4. Run the code `submit()` below to go through an interactive submission process to Canvas.
>For this step, you will need a Canvas *Access Token* token. If you haven't already got one, log-in to Canvas, click `Account` (top-left of the screen), then `Settings`, then scroll down until you see the `+ New Access Token` button. Click that button, give your token any name you like and set the expiry date to Dec 31, 2020. Then click `Generate token`. Save this token in a safe place on your computer as you'll need it for all assignments. Treat the token with as much care as you would an important password. 

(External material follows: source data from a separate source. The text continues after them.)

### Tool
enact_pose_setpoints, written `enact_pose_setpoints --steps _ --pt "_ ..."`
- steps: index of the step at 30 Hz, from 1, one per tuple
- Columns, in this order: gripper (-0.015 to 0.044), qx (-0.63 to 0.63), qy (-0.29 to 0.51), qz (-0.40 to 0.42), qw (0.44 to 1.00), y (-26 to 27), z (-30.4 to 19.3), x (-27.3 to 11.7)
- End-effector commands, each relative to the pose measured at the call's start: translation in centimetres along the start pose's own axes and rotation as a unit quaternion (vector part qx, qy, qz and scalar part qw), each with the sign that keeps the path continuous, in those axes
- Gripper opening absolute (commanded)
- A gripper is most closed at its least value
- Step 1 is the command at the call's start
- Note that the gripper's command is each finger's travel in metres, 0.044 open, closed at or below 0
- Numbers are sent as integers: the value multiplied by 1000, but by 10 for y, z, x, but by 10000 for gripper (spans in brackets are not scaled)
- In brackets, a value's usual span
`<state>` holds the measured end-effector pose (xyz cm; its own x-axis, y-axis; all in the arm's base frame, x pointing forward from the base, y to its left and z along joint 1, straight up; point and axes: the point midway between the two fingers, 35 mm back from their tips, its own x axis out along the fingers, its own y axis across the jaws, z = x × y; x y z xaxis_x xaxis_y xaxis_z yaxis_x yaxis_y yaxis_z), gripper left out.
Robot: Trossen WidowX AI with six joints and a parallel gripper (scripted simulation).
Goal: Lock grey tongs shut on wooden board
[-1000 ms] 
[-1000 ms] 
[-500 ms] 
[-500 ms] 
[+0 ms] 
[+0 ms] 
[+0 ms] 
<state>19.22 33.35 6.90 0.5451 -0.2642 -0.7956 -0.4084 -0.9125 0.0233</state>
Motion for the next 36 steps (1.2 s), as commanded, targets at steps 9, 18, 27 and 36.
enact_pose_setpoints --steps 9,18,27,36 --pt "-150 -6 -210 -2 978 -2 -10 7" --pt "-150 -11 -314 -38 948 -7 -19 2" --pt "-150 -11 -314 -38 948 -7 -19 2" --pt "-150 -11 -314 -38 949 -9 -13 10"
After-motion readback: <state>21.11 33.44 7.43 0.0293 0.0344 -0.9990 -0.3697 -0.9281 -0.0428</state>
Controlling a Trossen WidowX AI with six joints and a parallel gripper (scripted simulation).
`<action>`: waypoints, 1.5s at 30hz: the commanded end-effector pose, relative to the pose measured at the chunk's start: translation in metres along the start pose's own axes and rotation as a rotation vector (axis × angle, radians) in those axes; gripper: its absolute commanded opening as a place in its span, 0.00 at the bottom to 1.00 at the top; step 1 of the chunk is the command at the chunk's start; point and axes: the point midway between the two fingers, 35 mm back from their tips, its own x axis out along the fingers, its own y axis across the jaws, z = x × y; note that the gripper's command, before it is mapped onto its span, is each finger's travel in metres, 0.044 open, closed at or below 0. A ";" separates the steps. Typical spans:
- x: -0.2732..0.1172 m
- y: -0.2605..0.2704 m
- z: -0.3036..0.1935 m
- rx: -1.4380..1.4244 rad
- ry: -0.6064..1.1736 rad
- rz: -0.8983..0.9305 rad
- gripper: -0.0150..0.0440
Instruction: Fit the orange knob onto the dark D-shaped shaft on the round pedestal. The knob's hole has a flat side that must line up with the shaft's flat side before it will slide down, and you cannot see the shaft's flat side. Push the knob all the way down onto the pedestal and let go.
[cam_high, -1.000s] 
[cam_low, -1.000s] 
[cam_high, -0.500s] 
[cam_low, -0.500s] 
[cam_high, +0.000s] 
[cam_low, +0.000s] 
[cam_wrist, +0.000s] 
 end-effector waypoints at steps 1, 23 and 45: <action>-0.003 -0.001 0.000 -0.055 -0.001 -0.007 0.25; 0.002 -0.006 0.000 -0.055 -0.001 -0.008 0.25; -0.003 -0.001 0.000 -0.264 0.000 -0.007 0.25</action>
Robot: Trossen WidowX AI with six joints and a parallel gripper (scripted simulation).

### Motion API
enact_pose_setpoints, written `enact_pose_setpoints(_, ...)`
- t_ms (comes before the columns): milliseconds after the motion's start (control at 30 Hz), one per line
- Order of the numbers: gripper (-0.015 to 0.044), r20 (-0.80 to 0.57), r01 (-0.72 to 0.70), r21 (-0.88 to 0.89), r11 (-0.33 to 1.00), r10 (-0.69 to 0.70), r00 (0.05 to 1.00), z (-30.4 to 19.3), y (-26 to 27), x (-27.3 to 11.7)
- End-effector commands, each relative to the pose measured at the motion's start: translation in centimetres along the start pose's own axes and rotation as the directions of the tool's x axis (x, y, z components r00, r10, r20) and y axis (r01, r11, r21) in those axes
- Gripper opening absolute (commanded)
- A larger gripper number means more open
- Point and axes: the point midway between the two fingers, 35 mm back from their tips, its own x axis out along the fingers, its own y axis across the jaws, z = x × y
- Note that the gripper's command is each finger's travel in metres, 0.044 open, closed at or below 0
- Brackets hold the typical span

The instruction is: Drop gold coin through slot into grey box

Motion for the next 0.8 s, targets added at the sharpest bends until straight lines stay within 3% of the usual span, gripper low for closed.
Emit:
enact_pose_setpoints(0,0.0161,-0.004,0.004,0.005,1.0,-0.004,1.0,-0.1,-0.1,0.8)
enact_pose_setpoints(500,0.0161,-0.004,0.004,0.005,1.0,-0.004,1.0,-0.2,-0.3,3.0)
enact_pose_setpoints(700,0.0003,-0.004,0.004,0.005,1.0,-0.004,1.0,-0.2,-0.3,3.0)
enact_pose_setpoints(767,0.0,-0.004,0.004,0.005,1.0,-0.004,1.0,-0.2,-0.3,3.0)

Note: for those having trouble with the Jupyter widgets and the dropdowns: if you add the argument `no_widgets=True` to your `submit` call, it should let you do a text-based entry of your key and avoid the dropdowns altogether. If this doesn't work, you probably need to upgrade to the latest version of `canvasutils` with `pip install canvasutils -U` from your terminal with your environment activated.


In [None]:
from canvasutils.submit import submit, convert_notebook

# Note: the canvasutils package should have been installed as part of your environment setup - 
# see https://github.com/UBC-CS/cpsc330/blob/master/docs/setup.md

In [None]:
# convert_notebook("hw9.ipynb", "html")  # uncomment and run when you want to try convert your notebook to HTML (or you can convert manually from the File menu)

In [None]:
# submit(course_code=53561, token=False)  # uncomment and run when ready to submit 

## And that's it!

And that's it, you're done with homework assignments for CPSC 330! Congratulations!